Sprouts served on Jimmy John’s sandwiches supplied by a farm called Tiny Greens sickened 140 people with Salmonella, primarily in Indiana. In January, Jimmy John’s owner Jimmy John Liautaud said his restaurants would replace alfalfa sprouts, effective immediately, with allegedly easier-to-clean clover sprouts. This was one week after a separate outbreak of Salmonella sickened eight people in the U.S. Northwest who had eaten at a Jimmy John’s that used clover sprouts.
If the head of a national franchise is that clueless about food safety, can we really expect more from others?
Sprout grower Bill Bagby, who owns Tiny Greens Sprout Farm, said in the context of the German outbreak that, for many like him, the nutritional benefits outweigh the risk:
“Sprouts are kind of a magical thing. That’s why I would advise people to only buy sprouts from someone who has a (food safety) program in place (that includes outside auditors). We did not have (independent auditors) for about one year, and that was the time the problems happened. The FDA determined that unsanitary conditions could have been a potential source of cross-contamination and so we have made a lot of changes since then.”

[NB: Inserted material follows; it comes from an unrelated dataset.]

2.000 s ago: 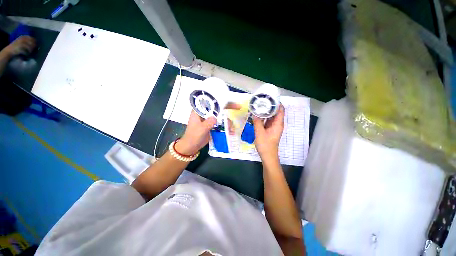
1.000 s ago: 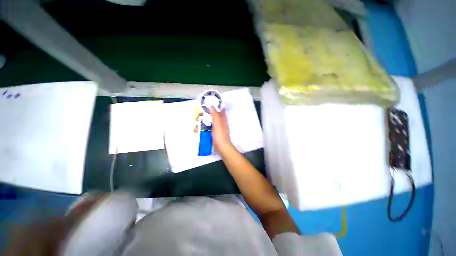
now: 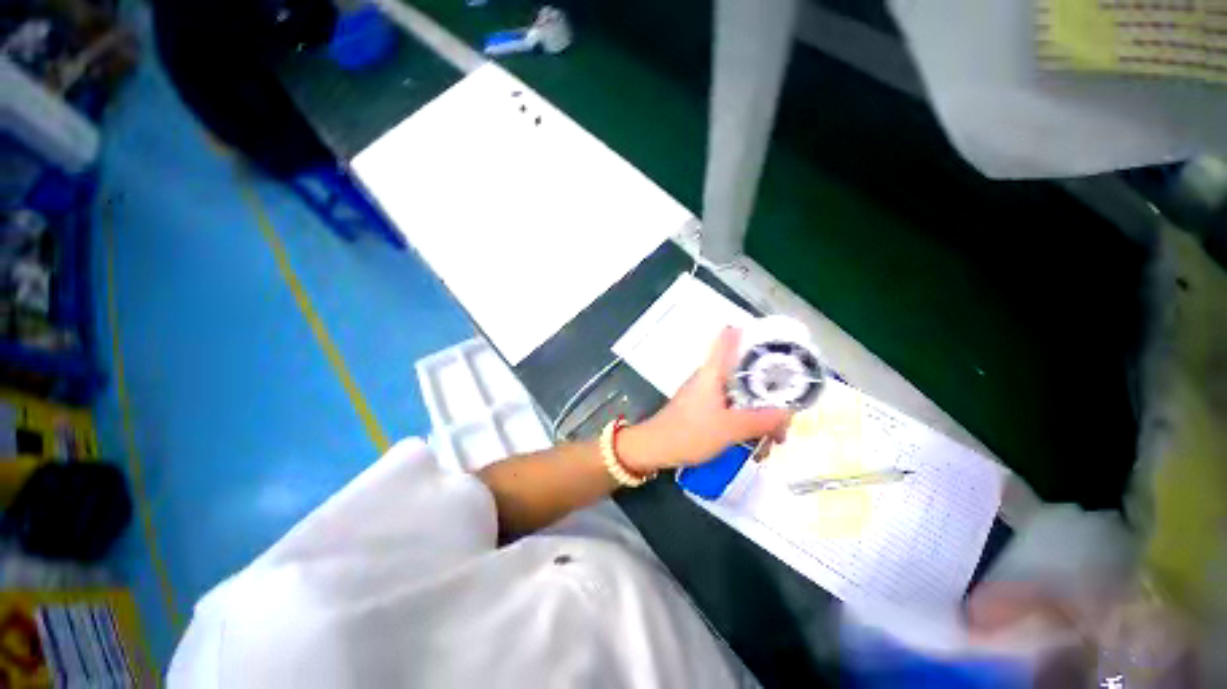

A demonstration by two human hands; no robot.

Independent auditors? Like the ones who said everything was cool, everything was OK, at Peanut Corporation of America (nine dead, 700 sick in 2008-09) and Wright County Egg (2,000 sick in 2010)?
Like the Walkerton E. coli O157:H7 outbreak in 2000, too many are using the filters of their politics to advance their own causes and saying too many dumb things in light of the sprout outbreak of 2011.
It’s really about biology and paying attention to food safety basics—no matter how much that interferes with personal politics.